→ ACTIVITY: Report back every line below that carries the word "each".

### THE DATA ###

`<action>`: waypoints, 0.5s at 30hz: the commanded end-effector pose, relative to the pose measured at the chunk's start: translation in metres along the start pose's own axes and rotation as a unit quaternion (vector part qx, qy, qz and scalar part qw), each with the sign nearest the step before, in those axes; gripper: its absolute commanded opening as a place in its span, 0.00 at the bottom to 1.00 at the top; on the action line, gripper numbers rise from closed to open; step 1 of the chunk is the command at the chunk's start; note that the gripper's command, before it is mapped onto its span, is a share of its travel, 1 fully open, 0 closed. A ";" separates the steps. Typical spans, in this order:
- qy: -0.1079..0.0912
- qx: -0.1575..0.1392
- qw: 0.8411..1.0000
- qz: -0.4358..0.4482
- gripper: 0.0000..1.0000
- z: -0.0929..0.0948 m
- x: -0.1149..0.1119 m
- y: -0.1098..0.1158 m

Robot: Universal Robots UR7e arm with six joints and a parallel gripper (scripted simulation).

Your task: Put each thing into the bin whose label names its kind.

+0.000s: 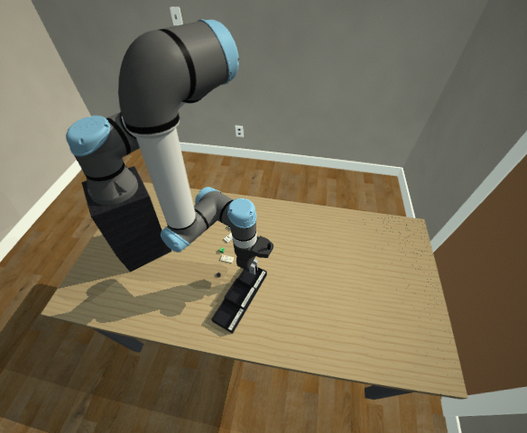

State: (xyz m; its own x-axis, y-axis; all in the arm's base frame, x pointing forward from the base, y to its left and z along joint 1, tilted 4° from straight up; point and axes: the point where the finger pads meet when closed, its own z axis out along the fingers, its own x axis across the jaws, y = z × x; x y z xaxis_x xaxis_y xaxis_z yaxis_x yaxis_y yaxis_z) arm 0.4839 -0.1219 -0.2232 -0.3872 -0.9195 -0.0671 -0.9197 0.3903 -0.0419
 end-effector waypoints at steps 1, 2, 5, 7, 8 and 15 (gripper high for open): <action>0.000 0.000 1.000 0.000 0.31 0.016 -0.001 -0.001; 0.000 0.000 1.000 0.000 0.31 0.019 -0.001 -0.001; 0.000 0.000 1.000 0.000 0.31 0.021 -0.001 -0.001; 0.000 0.000 1.000 0.000 0.31 0.027 -0.001 -0.001; 0.000 0.000 1.000 0.000 0.31 0.029 -0.001 -0.001; 0.000 0.000 1.000 0.000 0.31 0.048 -0.001 -0.001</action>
State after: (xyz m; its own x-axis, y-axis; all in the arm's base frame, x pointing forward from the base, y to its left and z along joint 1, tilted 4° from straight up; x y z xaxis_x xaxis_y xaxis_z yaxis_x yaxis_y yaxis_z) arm 0.4842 -0.1190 -0.2559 -0.3886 -0.9189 -0.0679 -0.9195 0.3915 -0.0361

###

→ YOUR RESPONSE:
`<action>`: waypoints, 0.5s at 30hz: the commanded end-effector pose, relative to the pose measured at the chunk's start: translation in metres along the start pose's own axes and rotation as a unit quaternion (vector part qx, qy, qz and scalar part qw), each with the sign nearest the step before, in those axes; gripper: its absolute commanded opening as a place in its span, 0.00 at the bottom to 1.00 at the top; on the action line, gripper numbers rise from closed to open; step 1 of the chunk is the command at the chunk's start; note that the gripper's command, before it is mapped onto its span, is a share of its travel, 1 fully open, 0 closed. A ";" separates the steps. Typical spans, in this order:
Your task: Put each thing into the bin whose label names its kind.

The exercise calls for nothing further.